Und auch hier würde es mich nicht stören, "das ist der Grund, warum" zu sehen. Im Gegenteil, ich würde es vielleicht sogar selbst benutzen.

Dieses "das ist der Grund, warum" hatte ich bisher nie als Anglizismus angesehen, sondern eher für eine formellere und verbosere Art des "darum" gehalten.


----------



## gaer

Whodunit said:
			
		

> Und auch hier würde es mich nicht stören, "das ist der Grund, warum" zu sehen. Im Gegenteil, ich würde es vielleicht sogar selbst benutzen.
> 
> Dieses "das ist der Grund, warum" hatte ich bisher nie als Anglizismus angesehen, sondern eher für eine formellere und verbosere Art des "darum" gehalten.

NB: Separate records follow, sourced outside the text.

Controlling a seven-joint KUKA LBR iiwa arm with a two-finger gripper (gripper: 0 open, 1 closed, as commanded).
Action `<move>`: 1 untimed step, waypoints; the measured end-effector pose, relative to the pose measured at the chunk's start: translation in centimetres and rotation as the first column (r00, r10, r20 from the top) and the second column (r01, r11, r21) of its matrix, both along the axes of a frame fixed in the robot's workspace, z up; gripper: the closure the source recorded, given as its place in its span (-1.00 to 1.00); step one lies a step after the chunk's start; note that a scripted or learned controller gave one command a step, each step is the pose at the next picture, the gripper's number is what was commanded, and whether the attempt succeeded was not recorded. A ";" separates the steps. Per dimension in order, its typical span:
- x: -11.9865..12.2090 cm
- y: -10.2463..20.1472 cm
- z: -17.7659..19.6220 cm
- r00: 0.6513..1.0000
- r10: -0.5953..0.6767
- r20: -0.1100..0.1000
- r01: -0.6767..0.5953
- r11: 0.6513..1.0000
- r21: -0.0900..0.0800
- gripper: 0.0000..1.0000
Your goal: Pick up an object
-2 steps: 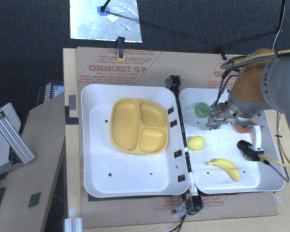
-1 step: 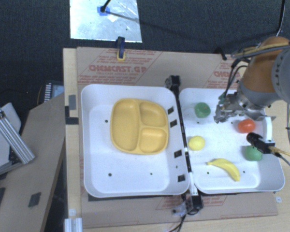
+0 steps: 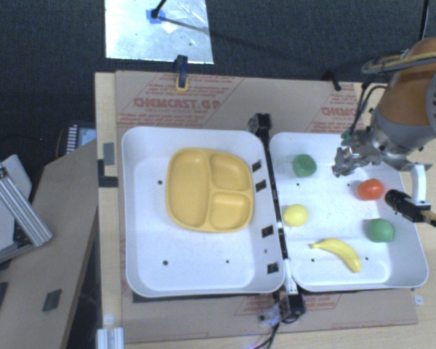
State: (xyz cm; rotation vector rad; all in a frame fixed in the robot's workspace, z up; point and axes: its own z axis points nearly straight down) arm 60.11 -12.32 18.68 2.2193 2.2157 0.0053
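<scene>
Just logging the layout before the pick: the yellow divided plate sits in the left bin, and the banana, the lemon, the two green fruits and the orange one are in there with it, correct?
Not quite. The camera view shows the yellow divided plate alone in the left bin. The banana, lemon, two green fruits and orange one lie in the right bin.

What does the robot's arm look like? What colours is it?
The arm is thick, rounded and grey, with a wide orange band above the wrist. Thin dark cables run beside it. Its end effector is a small grey metal piece.
</scene>
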 end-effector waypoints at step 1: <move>0.2 0.0 5.4 1.000 0.006 0.001 -0.006 1.000 0.000 1.00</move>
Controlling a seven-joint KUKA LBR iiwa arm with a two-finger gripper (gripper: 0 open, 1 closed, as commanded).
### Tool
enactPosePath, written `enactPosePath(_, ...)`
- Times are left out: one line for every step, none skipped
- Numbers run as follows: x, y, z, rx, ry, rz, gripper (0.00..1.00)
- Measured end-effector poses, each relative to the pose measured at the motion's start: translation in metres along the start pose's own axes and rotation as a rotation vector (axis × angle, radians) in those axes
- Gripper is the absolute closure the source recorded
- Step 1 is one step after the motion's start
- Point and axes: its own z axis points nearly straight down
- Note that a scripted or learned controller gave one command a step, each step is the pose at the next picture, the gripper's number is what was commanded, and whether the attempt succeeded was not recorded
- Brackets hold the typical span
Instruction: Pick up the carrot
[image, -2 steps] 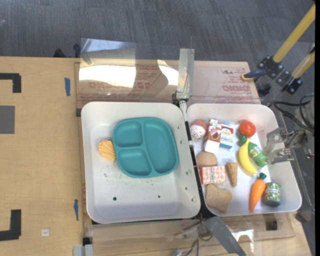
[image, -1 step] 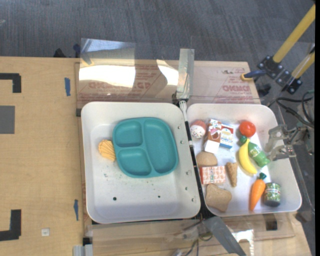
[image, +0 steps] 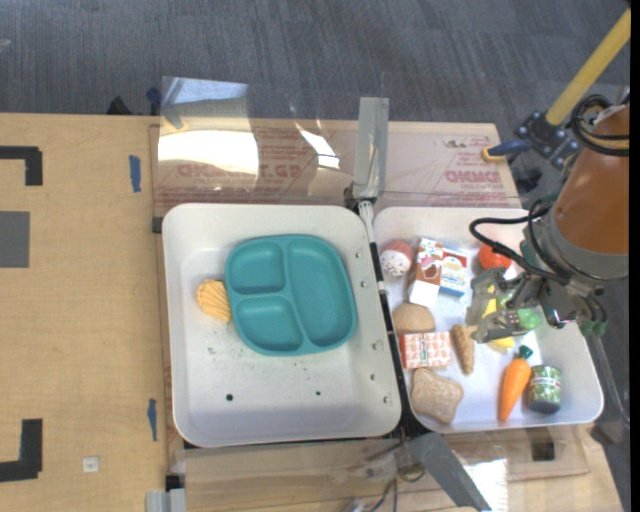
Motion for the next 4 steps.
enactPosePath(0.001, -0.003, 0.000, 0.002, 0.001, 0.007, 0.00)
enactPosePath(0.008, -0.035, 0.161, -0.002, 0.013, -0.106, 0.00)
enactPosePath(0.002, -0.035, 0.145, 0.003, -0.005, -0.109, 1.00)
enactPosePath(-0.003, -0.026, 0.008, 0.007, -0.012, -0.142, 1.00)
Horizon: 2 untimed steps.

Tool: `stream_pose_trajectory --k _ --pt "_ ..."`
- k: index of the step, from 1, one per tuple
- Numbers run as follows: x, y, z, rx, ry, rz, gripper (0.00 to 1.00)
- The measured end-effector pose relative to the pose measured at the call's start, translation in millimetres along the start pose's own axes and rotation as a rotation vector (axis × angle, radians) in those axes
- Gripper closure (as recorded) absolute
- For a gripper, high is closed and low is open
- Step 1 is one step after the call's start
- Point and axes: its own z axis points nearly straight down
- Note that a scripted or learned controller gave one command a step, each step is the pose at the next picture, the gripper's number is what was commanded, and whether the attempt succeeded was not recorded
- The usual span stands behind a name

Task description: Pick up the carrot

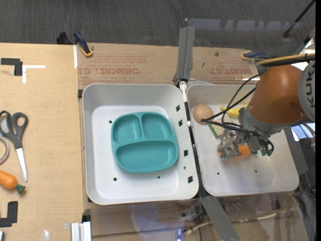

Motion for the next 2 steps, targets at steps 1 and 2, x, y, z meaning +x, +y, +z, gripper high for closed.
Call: stream_pose_trajectory --k 1,2 --pt "-6 -8 -135 0.0 0.002 -0.019 1.0" --pt "31 -66 -196 0.002 0.002 0.124 1.0"
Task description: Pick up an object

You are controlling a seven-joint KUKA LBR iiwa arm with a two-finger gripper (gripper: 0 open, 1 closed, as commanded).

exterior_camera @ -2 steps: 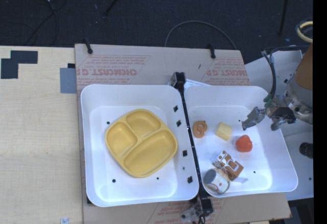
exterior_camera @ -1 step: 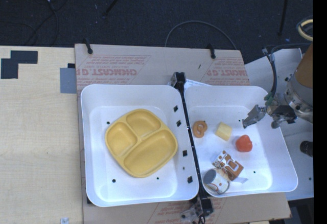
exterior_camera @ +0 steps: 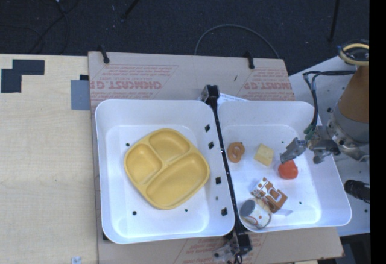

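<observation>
The grey cup (exterior_camera: 248, 208) sits at the near edge of the right bin (exterior_camera: 329, 211). Beyond it, the red ball (exterior_camera: 288, 170) lies just below the gripper (exterior_camera: 294, 149), whose fingers stand open, holding nothing.

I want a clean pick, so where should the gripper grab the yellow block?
Probably take the yellow block across two opposite flat sides, coming straight down. It lies flat in the right bin, apart from the donut and the red ball, so fingers have room.

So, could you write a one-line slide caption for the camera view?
Gripper poised above a red object in the right bin; a yellow divided plate lies in the left bin.
</observation>
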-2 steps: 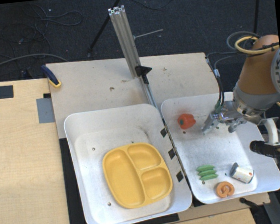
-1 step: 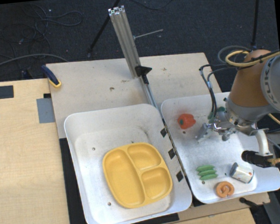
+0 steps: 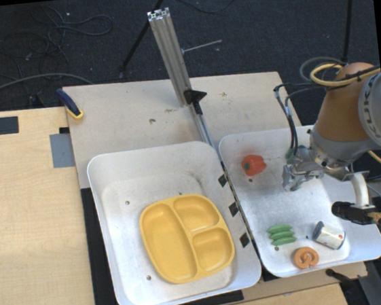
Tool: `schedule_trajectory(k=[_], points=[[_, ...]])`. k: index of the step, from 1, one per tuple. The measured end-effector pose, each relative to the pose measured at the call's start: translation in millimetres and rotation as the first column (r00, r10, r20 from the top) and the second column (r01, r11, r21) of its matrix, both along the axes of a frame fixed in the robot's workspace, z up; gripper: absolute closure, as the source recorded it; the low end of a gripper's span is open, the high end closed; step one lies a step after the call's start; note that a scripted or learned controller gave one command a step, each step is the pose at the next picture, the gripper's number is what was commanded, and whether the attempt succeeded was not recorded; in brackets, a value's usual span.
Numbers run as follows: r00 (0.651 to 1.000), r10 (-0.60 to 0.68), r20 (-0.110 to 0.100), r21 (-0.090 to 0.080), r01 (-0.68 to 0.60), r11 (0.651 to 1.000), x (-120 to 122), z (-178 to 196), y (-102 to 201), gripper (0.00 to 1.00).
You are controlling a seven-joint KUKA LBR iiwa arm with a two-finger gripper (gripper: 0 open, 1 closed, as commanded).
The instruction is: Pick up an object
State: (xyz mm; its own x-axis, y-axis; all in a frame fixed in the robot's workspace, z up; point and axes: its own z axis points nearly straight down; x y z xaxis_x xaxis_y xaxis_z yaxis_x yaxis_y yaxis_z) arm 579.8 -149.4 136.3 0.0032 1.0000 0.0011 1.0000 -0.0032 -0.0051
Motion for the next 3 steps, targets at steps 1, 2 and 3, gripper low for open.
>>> schedule_trajectory(k=[1,2,3], points=[[1.0,0.004,0.008,-0.002,-0.004,1.0,2.0,63.1,-3.1,1.0],[1.0,0.005,0.008,-0.002,-0.005,1.0,-4.0,111.2,1.9,1.0],[1.0,0.005,0.008,-0.002,-0.005,1.0,-3.3,159.6,1.0,1.0]])
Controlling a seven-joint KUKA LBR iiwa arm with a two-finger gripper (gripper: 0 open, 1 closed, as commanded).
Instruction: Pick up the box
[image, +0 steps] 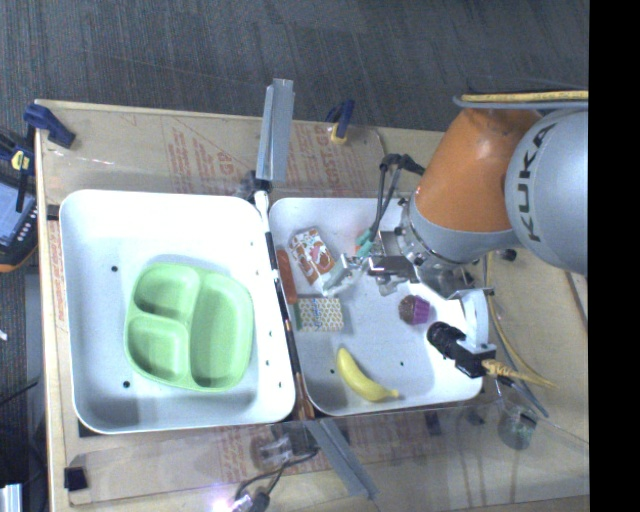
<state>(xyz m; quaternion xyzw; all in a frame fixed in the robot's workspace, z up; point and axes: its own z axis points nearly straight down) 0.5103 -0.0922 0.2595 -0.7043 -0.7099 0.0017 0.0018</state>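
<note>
Showing the metal two-finger gripper (355, 268) hanging low inside the right-hand shallow white bin (452, 392), tip pointing toward the bin's left half; not permitting a reading of whether open or closed, and not showing anything caught in it. Lying just beside that tip, toward the bin's upper left, the small red-and-white printed cardboard box (311, 252), tilted in plan and resting on the bin floor, apparently not yet lifted. Crowding the box: a thin reddish-brown stick (285, 275) running along the dividing wall on its far side, and a flat square speckled packet (320, 314) just below. Sitting nearer the wrist, a small purple lump (415, 309); lying toward the near wall, a yellow banana (366, 378). Resting well apart in the left-hand white bin (80, 230), a pale green divided plastic plate (190, 325).

Risking, by judgement: pushing the box against the dividing wall instead of straddling it, owing to its skewed angle; closing on the packet or stick instead, owing to the close packing.

Reaching in from the right, the grey arm with its orange band (470, 180) bending over the bin, wrist turned downward and leftward.
</note>
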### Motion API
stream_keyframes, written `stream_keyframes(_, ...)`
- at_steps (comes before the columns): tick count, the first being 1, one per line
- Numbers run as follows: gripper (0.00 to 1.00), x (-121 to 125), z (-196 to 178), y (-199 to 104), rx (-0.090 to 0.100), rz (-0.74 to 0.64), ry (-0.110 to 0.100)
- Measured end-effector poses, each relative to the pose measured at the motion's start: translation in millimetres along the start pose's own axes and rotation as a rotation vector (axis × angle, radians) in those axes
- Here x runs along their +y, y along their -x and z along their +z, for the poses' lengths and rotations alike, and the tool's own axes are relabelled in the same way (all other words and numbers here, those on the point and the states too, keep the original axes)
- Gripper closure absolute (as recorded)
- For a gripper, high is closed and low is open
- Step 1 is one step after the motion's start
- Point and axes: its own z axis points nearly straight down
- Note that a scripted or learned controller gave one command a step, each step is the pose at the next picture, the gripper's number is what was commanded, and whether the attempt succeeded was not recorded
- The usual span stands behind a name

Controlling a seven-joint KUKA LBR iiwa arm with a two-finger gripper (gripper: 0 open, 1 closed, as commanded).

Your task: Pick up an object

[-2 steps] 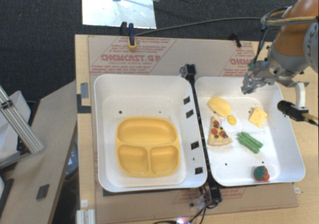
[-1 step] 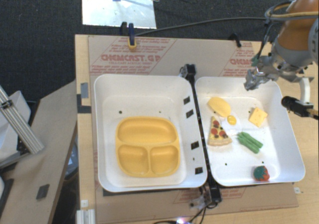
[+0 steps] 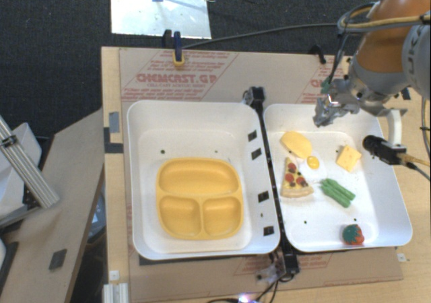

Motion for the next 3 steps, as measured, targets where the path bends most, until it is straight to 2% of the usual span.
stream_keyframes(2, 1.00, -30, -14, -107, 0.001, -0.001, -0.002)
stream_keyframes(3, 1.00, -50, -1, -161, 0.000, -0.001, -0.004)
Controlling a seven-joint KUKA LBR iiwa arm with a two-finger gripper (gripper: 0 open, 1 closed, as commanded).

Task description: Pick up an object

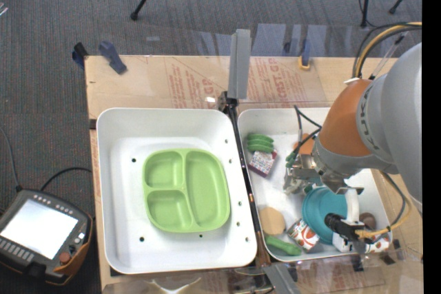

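Note:
My gripper (298, 180) hangs low over the middle of the right bin (275, 118), at the end of the grey arm with its orange band. Under it and to its right sits a teal bowl (319, 213). To the gripper's left lie a small purple-and-white packet (262, 162) and green pods (260, 142). An orange thing (306, 146) peeks out just behind the gripper. Nearer the front are a tan round piece (272, 220), a green vegetable (282, 244) and a red-and-white can (304, 235). I see nothing clearly between the fingers.
The left bin (117, 127) holds a green divided plate (186, 189). A grey upright post (240, 69) stands behind the divide between the bins. A tablet pendant (41, 234) lies on the floor at the left.

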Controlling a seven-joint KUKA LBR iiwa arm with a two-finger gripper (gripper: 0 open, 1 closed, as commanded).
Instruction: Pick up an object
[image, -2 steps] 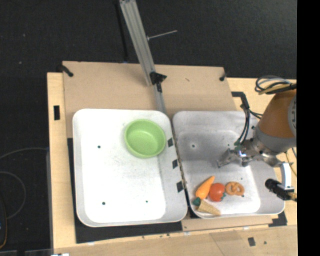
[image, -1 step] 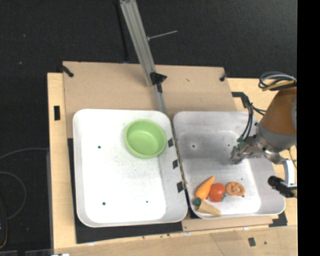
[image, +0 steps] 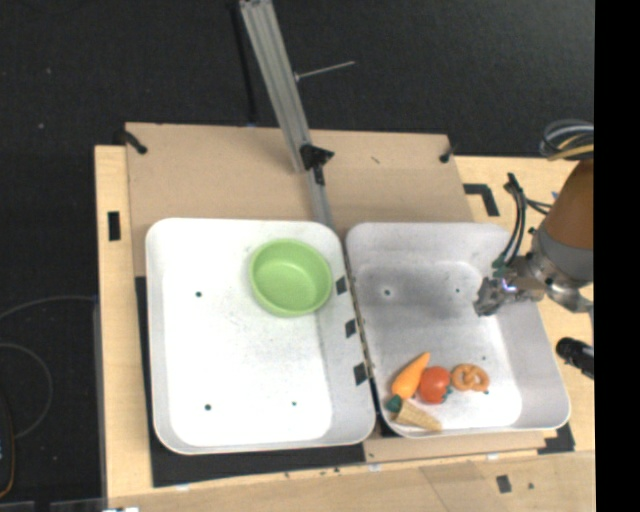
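Observation:
In the right bin (image: 420, 260), near its front edge, lie an orange carrot (image: 409, 375), a red tomato (image: 434, 385), a brown pretzel (image: 469, 377) and a tan cone-shaped piece (image: 415, 417). My gripper (image: 490, 297) hangs over the right side of that bin, up and to the right of the pile and apart from it. The view is too coarse to show how the gripper stands. A green bowl (image: 291, 277) sits in the upper right part of the left bin (image: 200, 360).
A metal pole (image: 285, 100) slants from the top of the view down to the gap between the bins. Both bins rest on a tan board (image: 240, 170). Cables (image: 518, 215) hang by the arm's wrist at the right.

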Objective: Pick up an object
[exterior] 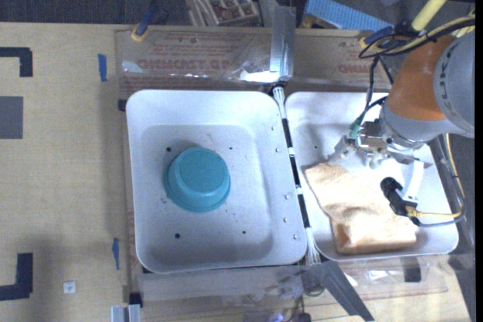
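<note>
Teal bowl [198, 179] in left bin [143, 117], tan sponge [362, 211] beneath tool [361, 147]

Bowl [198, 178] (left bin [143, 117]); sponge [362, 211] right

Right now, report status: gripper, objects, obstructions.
Gripper low over right bin, grip state unclear. Tan sponge beside it in that bin, not held. Blue bowl in left bin. Nothing blocking the sponge.

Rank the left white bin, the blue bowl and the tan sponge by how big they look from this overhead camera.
1. Left white bin, clearly largest.
2. Tan sponge, though the arm covers part of it.
3. Blue bowl, close to the sponge in size, so that order is unsure.
</note>
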Robot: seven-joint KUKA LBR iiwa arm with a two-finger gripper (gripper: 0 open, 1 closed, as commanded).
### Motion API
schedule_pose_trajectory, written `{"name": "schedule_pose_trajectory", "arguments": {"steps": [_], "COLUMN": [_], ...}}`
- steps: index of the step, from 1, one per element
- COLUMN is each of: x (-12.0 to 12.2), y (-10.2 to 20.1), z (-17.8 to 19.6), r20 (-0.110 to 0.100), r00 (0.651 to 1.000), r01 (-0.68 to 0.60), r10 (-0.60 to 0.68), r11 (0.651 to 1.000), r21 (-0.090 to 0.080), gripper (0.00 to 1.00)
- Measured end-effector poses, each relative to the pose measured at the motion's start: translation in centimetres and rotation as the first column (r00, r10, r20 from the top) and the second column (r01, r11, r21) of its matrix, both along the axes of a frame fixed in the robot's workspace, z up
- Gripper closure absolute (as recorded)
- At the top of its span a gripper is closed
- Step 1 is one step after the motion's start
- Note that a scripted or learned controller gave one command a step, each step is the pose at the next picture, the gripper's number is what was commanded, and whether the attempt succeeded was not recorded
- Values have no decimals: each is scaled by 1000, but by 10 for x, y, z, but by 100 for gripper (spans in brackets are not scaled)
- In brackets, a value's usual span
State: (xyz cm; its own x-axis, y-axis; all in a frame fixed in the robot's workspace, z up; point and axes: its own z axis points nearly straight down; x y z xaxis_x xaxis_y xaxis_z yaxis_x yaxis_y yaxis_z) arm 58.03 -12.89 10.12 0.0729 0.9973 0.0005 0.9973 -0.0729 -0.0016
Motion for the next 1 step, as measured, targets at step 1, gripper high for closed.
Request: {"name": "schedule_pose_trajectory", "arguments": {"steps": [1], "x": [7], "y": [-48], "z": [22], "r20": [5], "r00": [999], "r01": [-35], "r10": [35], "r11": [999], "r21": [-3], "gripper": [0]}}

Here are the choices I would make:

Auf diesem Grund… (but I would pick this for emphasis, and I'm going to give you my usual disclaimer: what I pick may or may not be good.)

Darum… (I like this because it is simple, and it is easy for me to think of immediately.)

Das ist der Grund, warum… sounds fine to me when I see it, but I can give no opinion about whether it comes from English, or if so, when.

A very quick check seems to show that "deshalb" is the most common though, followed by "deswegen". I'm sure there are all sorts of nuances and "extenuating circumstances", but I think if I had time to think and had to choose just one word, without stress, I'd pick "deshalb". 

Gaer


----------